Quanto al pericolo del dispotismo, è dovuto allo sviluppo del fenomeno della massificazione, ossia della formazione di individui uniformi e istupiditi, prede inconsapevoli di un immenso potere che li sovrasta; si presenta quindi sotto i nostri occhi la figura di un governo benefico e pastore di una mite mandria.
Tocqueville dunque vede questo dispotismo democratico innanzitutto come tirannia di una maggioranza su una minoranza. Ci si chiede allora chi sia a detenere l'effettivo potere.

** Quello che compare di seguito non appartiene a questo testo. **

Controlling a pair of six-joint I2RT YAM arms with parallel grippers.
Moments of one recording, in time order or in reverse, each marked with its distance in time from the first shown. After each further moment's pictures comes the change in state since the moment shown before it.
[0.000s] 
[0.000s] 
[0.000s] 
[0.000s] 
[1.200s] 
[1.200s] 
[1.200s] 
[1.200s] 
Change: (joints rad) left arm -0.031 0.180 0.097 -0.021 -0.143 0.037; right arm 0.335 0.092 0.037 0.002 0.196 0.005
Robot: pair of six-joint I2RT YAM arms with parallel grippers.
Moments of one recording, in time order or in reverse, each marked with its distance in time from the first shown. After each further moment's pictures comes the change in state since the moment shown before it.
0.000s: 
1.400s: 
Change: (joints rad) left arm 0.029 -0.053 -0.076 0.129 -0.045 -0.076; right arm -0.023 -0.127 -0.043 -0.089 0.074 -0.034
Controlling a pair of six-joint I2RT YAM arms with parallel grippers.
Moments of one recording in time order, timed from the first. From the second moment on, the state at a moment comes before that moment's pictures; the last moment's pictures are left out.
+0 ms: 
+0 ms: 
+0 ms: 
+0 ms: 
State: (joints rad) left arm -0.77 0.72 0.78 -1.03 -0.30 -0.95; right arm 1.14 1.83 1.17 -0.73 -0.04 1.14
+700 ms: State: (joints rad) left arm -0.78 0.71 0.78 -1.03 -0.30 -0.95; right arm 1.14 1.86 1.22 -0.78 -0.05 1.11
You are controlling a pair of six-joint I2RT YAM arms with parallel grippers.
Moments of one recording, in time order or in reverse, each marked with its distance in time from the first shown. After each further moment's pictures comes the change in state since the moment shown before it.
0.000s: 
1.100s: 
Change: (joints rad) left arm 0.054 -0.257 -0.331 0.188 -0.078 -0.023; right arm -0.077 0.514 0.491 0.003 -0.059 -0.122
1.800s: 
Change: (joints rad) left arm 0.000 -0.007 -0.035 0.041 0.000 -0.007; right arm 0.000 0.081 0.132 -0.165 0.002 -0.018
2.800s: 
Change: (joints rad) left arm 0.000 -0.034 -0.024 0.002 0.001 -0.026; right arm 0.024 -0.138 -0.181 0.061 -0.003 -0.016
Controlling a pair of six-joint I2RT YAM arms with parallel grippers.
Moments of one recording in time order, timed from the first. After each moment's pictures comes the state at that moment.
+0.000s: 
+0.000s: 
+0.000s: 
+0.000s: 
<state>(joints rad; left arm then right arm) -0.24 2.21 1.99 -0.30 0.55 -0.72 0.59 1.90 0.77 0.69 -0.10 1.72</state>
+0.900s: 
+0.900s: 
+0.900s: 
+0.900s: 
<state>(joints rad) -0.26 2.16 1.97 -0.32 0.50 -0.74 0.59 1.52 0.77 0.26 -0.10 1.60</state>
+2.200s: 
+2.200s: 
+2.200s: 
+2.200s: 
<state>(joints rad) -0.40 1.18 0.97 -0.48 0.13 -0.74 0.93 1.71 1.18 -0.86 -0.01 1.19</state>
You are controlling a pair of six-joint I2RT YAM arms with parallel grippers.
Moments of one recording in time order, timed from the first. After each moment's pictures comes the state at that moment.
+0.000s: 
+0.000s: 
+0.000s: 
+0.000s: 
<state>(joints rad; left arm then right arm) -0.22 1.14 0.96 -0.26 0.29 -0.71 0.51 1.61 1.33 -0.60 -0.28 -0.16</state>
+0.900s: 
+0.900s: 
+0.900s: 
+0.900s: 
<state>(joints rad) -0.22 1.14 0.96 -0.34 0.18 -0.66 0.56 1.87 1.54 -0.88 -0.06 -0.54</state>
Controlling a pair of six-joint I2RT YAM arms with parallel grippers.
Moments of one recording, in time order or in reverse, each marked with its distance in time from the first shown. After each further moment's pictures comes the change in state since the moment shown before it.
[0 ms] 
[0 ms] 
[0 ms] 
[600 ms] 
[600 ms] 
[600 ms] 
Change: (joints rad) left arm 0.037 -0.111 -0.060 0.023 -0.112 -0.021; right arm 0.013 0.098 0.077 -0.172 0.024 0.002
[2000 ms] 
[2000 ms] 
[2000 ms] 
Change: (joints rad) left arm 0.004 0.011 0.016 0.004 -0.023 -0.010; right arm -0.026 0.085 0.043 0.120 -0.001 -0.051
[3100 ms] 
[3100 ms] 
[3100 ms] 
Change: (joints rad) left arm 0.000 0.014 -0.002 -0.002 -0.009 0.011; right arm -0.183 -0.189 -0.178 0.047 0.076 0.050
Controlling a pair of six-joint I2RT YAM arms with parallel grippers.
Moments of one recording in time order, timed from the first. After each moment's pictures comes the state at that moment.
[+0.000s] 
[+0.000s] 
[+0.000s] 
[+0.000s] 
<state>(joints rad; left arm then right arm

La spiegazione è di ordine economico: lo sviluppo dell'industria, dice Tocqueville, soprattutto in Europa rafforza lo Stato e questo stesso tende a farsi industriale attraverso la costruzione di opere pubbliche e a divenire il primo tra questi assumendo così la vera fonte del potere politico ed economico. Sovranità popolare e pubbliche libertà restano in vigore ma, di fatto, svuotate del loro potere.
Tale società industriale compromette l'egualitarismo: attraverso la divisione del lavoro genera il progressivo abbassamento della classe operaia e l'elevazione di quella padronale.
Nel testo "Democrazia in America" Tocqueville inserisce anche un giudizio sulla democrazia francese, e più in generale sulla situazione europea, uscita dalla rivoluzione. Sostiene che un paese dove è presente una figura monarchica che abitua gli uomini ad un potere accentrato, in particolare in campo amministrativo, ha buone possibilità di cadere nel dispotismo. L'accentramento amministrativo è quindi individuato da Tocqueville come uno degli errori che hanno portato la rivoluzione francese al periodo giacobino ed a quello napoleonico.
Da qui l'origine di teorie socialiste frutto del mal governo democratico europeo. Il socialismo ha un duplice volto, quello egualitario e quello centralistico: si tratta in sostanza della democrazia che giunge alle estreme conseguenze.